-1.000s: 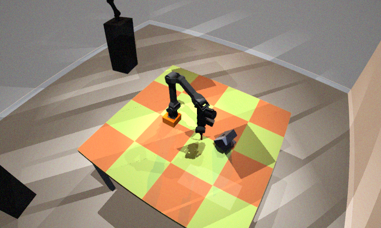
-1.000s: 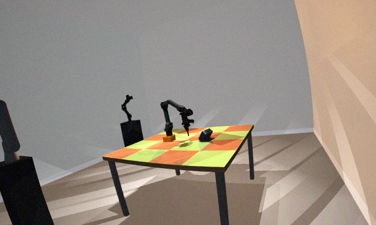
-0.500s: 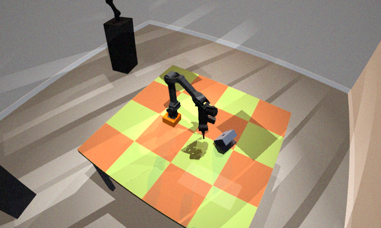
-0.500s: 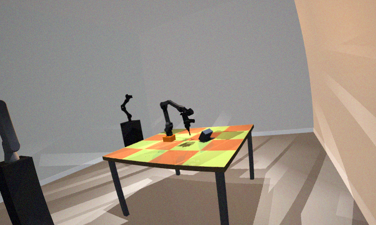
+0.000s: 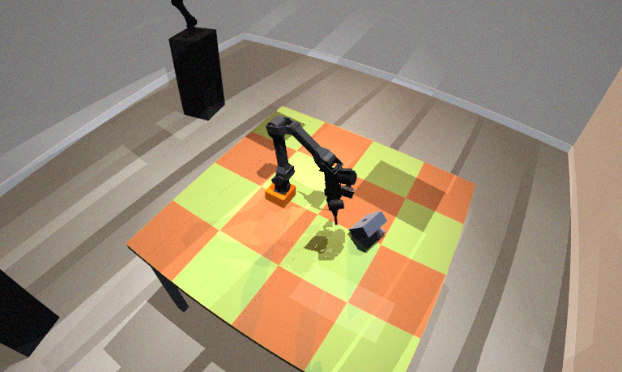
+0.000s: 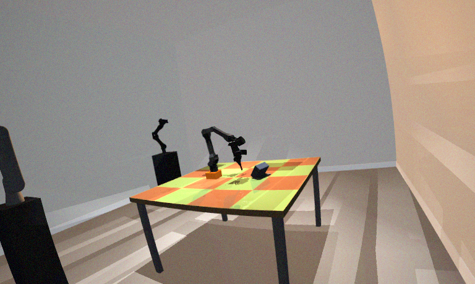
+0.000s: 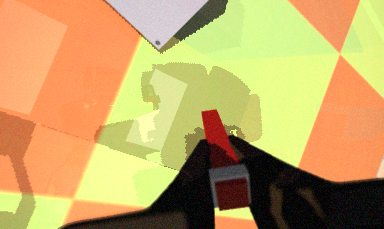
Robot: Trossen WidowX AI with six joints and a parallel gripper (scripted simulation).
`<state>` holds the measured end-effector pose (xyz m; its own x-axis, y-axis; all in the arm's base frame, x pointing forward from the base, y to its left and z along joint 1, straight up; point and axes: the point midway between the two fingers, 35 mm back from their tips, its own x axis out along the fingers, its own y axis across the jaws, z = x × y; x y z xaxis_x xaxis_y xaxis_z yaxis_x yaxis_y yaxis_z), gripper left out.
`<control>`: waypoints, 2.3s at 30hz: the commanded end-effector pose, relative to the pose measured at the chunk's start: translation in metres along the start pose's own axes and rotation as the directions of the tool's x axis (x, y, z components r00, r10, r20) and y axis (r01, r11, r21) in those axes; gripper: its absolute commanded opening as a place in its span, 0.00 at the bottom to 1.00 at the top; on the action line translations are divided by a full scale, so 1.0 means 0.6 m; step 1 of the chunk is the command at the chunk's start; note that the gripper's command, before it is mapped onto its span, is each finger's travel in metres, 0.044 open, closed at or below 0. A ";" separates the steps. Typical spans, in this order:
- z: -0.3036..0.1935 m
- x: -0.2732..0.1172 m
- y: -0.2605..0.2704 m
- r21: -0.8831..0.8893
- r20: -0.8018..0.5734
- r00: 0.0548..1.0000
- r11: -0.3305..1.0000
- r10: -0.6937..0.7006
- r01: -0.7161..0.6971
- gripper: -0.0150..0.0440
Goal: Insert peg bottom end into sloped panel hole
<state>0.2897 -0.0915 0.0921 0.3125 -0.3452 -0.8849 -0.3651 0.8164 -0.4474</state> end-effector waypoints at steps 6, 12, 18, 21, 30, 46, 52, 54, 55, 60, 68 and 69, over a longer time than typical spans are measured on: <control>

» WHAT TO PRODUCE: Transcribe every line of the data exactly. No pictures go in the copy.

» RESPONSE AREA:
-1.000s: 
-1.000s: 
-0.500s: 
-0.500s: 
+0.000s: 
+0.000s: 
+0.000s: 
Robot: Trossen WidowX AI with six joints and a parallel gripper (scripted simulation).
`<state>` holds the measured end-effector pose (xyz m; its own x-axis, y-axis; all in the arm's base frame, x pointing forward from the base, y to its left and z along joint 1, straight up; point and axes: the point midway between the two fingers, 35 mm back from their tips, its own x axis out along the fingers, its own y axis across the jaws, z = x × y; x y z xaxis_x xaxis_y xaxis_z yaxis_x yaxis_y yaxis_z), gripper left out.
`<control>`: waypoints, 2.3s at 30hz: the commanded end-effector pose, relative to the pose measured at the chunk's start: translation in metres along the start pose's own axes and rotation as the directions of the tool's x axis (x, y, z components r00, r10, r20) and y axis (r01, r11, r21) in those axes; gripper: its absolute commanded opening as a place in its span, 0.00 at the bottom to 1.00 at the top; on the action line translations are divided by a full scale, so 1.0 means 0.6 m; step 1 of the chunk is the command at the chunk's start; note that the gripper's command, before it is mapped onto its span, is each finger's travel in metres, 0.044 open, closed at or below 0. A ";" separates the steps. Typical spans, in this order:
- z: -0.3036..0.1935 m
- x: -0.2732..0.1172 m
- y: -0.2605..0.2704 m
- r21: -0.8831..0.8893
- r20: -0.8018..0.5734
- r00: 0.0548..1.0000
- r11: -0.3305..1.0000
- r10: -0.6937..0.7006
- r01: -0.7161..0.6971
- gripper: -0.0150..0.0440
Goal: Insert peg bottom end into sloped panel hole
<state>0.2897 -0.0915 0.0921 0.3125 -0.3452 -0.8849 -0.3651 0.8164 -0.4474</state> end-effector waypoints at steps 6, 12, 18, 21, 30, 46, 52, 54, 55, 60, 68 and 69, over a longer time than typical spans are measured on: <control>

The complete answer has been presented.